> **PROBLEM TO WORK ON**
Which of the lines below hold the word "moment"? Pull each of them out.
═══
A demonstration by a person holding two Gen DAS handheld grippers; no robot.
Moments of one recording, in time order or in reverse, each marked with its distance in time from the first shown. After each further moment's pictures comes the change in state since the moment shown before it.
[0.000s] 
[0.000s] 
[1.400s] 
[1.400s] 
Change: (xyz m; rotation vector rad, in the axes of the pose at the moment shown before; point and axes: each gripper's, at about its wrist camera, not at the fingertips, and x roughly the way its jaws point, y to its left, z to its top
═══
> **SOLUTION TO THE PROBLEM**
Moments of one recording, in time order or in reverse, each marked with its distance in time from the first shown. After each further moment's pictures comes the change in state since the moment shown before it.
Change: (xyz m; rotation vector rad, in the axes of the pose at the moment shown before; point and axes: each gripper's, at about its wrist camera, not at the fingertips, and x roughly the way its jaws point, y to its left, z to its top

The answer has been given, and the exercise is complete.